What is required:
Among the lines below, a stretch begins at the one with "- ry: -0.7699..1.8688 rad" and ends at the one with "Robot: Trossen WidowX". Repeat that stretch exactly, ends included.

━━ Dataset excerpts ━━

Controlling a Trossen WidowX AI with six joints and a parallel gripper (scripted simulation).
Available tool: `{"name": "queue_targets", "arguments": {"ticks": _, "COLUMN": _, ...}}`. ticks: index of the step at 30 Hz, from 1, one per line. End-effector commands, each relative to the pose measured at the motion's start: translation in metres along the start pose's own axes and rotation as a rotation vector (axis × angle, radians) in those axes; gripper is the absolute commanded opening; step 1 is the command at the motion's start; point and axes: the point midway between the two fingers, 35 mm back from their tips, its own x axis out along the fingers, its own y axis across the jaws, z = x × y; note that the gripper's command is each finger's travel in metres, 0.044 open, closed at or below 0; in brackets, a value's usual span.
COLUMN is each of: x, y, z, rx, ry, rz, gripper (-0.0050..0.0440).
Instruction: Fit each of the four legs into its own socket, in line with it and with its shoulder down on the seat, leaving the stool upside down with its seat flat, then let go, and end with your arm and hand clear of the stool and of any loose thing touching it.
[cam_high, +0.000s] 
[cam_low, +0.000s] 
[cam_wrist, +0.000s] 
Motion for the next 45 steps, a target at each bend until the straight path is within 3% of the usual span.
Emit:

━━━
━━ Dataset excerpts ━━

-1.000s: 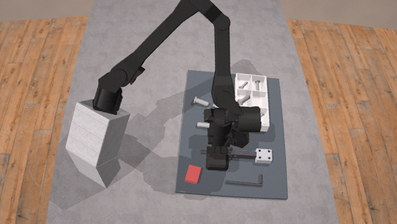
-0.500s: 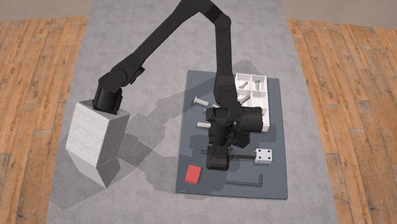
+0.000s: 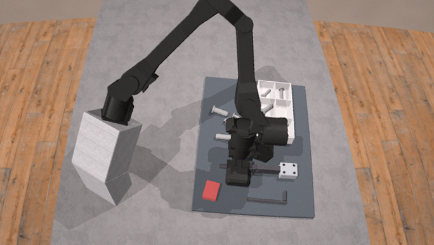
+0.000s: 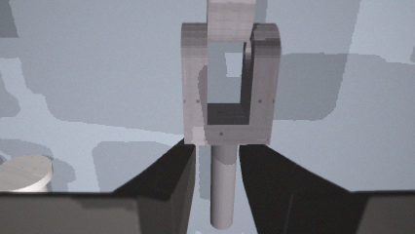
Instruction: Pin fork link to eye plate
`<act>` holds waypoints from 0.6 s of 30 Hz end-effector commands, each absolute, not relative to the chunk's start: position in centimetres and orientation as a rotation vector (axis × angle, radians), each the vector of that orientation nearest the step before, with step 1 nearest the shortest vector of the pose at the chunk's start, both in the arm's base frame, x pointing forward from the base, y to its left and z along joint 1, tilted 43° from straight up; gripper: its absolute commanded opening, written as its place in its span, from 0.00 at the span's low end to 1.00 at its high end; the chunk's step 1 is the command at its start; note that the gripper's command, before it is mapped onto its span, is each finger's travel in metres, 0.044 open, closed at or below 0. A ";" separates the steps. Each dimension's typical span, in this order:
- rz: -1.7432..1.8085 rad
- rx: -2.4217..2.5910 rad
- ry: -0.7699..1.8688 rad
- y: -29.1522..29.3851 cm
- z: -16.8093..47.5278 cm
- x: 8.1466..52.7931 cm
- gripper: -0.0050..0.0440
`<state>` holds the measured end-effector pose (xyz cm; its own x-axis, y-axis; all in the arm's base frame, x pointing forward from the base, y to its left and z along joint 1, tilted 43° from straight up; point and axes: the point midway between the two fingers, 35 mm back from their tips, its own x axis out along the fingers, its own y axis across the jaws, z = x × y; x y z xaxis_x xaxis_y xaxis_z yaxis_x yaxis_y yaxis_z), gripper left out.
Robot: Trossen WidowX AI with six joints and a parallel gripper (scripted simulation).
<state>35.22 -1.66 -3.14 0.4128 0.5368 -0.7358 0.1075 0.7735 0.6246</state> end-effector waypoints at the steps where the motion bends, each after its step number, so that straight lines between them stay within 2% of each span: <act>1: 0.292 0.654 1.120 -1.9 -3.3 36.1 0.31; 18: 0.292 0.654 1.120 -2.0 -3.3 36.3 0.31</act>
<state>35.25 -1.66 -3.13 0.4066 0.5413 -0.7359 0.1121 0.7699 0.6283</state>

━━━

Answer space:
- ry: -0.7699..1.8688 rad
- y: -29.1522..29.3851 cm
- z: -16.8093..47.5278 cm
- x: 8.1466..52.7931 cm
- gripper: -0.0050..0.0440
`<state>` holds the measured end-effector pose (xyz cm; its own x-axis, y-axis; all in the arm's base frame, x pointing forward from the base, y to its left and z along joint 1, tilted 43° from straight up; point and axes: the point midway between the two fingers, 35 mm back from their tips, its own x axis out along the fingers, its own y axis across the jaws, z = x × y; x y z xaxis_x xaxis_y xaxis_z yaxis_x yaxis_y yaxis_z), gripper left out.
Robot: Trossen WidowX AI with six joints and a parallel gripper (scripted simulation).

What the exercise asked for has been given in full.